Panza Gallery's 'Play' has photographers finding the fun in Pittsburgh
The photography exhibit “Play,” on display at Panza Gallery in Millvale, features the work of nine regional photographers and the exhibit's curator, Tim Fabian. Each exhibits a playful aspect in one way or another.
“It didn't matter to me how they played; only that play was evident in their work,” says Fabian about the process of choosing each photographer and their works for this exhibit.
For example, Michael Sahaida of Ross says the inspiration for his gritty urban photographs came from his interest in the history of Pittsburgh and the history of photography.
“My approach was to ride my bicycle Downtown and dedicate one roll of 120mm film for each city block of the Golden Triangle,” he says.

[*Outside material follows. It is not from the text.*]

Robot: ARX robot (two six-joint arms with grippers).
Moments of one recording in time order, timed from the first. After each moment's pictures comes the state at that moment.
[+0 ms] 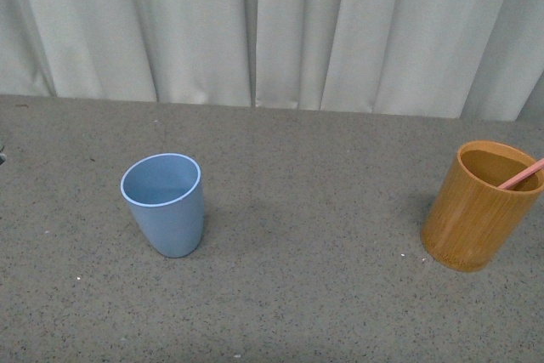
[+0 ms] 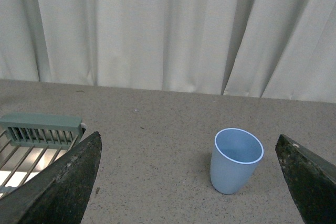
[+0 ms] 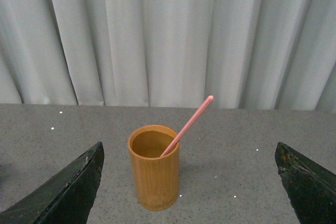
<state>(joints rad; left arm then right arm) 0.00 0.00 0.02 0.00 0.00 -0.01 0.00 0.01 0.01 0.00 0.00 0.00</state>
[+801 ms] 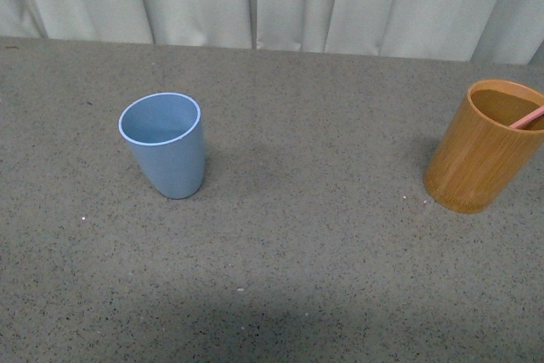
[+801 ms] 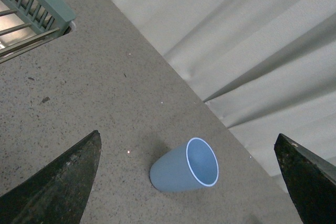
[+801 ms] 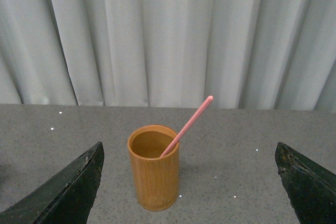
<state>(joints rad) 0.04 0.43 0.07 0.20 -0.10 -0.74 0.00 0.00 0.01 0.00 0.00 0.00</state>
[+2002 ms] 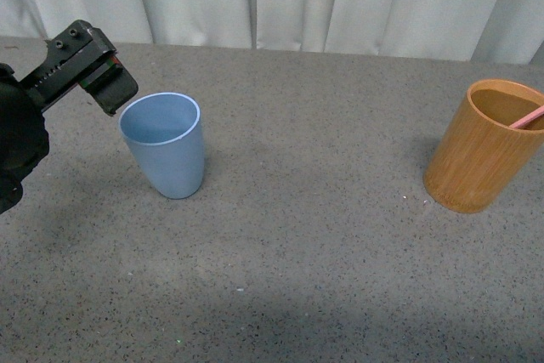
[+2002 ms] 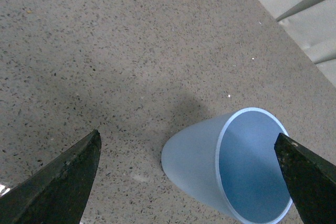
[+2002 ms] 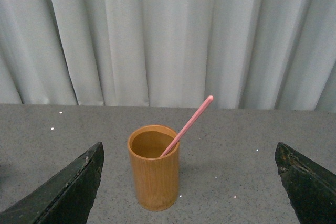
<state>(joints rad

“I was searching for the city of many years ago that has changed and grown into a 21st-century metropolis,” Sahaida says. “Since I am not a native of Pittsburgh, I can only imagine what it was like here many years ago. Using the stark days of winter and early photographic techniques, I tried to go back in time to the smoky, industrial city that was once Pittsburgh and is still the foundation, despite its renaissance.”
In images like “Mary Poppins,” we see a glimpse of the past: a woman walking through mist rising from a grate on a Downtown street, as though submerging herself in the wake of an old-time steam train.
“I saw this image appear as I walked one of the city blocks,” Sahaida says. “I shot a number of frames as people passed through the steam. This image captures the moment when the figure and steam all worked together.”
For South Side-based photographer Tom Gigliotti, experimenting with photographic processes was his way to play.
Working with a 4-by-5 view camera and Polaroid film, Gigliotti created simple images by combining the Polaroid film with Teslin paper. “This combination allows me to scan the transferred images without any traces of the paper's texture,” he says.
“Through this process, I can enlarge the pictures to 44 by 38 inches,” Gigliotti says. “For me, it is second-nature to light and control the image; a talent I often take for granted.”
If his piece “Red Flower” is any indication, visitors to this exhibit will undoubtedly notice his talent. It is a standout work among the many on display.
Like Gigliotti, Sue Abramson of Squirrel Hill takes the technical to task, and with a botanical bent as well.
An associate professor of photography at Pittsburgh Filmmakers, where she has been teaching for the past 25 years, Abramson has experimented with alternative photographic methods, such as photograms, cyanotype, pinhole and hand-coloring. Her works in this exhibit, like much of her work in recent years, are based on her backyard garden.
For example, her piece “Plant & Bulb” features an elephant ear bulb she plucked from the ground and directly scanned. Dark and moody, it looks as though the bulb is still deep within the earth.
“All the work comes from a series ‘From the Same Bulb,' ” Abramson says. “They are all made by placing the objects directly on a flatbed scanner.
“One of my yearly garden/art rituals is to plant elephant ear bulbs in the spring and harvest the leaves in the fall for photographic work,” Abramson says. “For me, working in the yard and making botanical images are parallel practices. I approach both endeavors in a similar fashion, initially starting with a plan and then as the work advances, collaborating and playing with my materials.”
Then, there is Ruth Drescher of Squirrel Hill, who displays pieces completely unrelated to her usual photographic work.
For the past 10 years, most of Drescher's creative efforts have gone into digital photography. Drescher says she is especially fond of photographing patterns in nature and architecture “wherever they can be found,” such as with her latest body of work — a series of photographs she took at Petra, an ancient site in Jordan, while traveling last year.
However, for this show Drescher chose to display works from her “Friendly Creatures” series, such as her piece “Funny Duck With Pink Feet,” which is a digital drawing of a quirky and colorful imaginary duck.
Dreschers says she discovered this method of digital drawing while she was in the process of learning to use the computer to produce her digital photographs.
“I became intrigued with the playful results one could achieve with relatively little effort,” she says. “Originally, these images suggested themselves to be greeting cards, and they still have a life in this form. These creatures also have another life at the moment, in that they have become a tabletop in the Lawrenceville restaurant, Kaleidoscope.
“My hope is that a children's book will emerge from these images,” Drescher says, “but that is down the road.”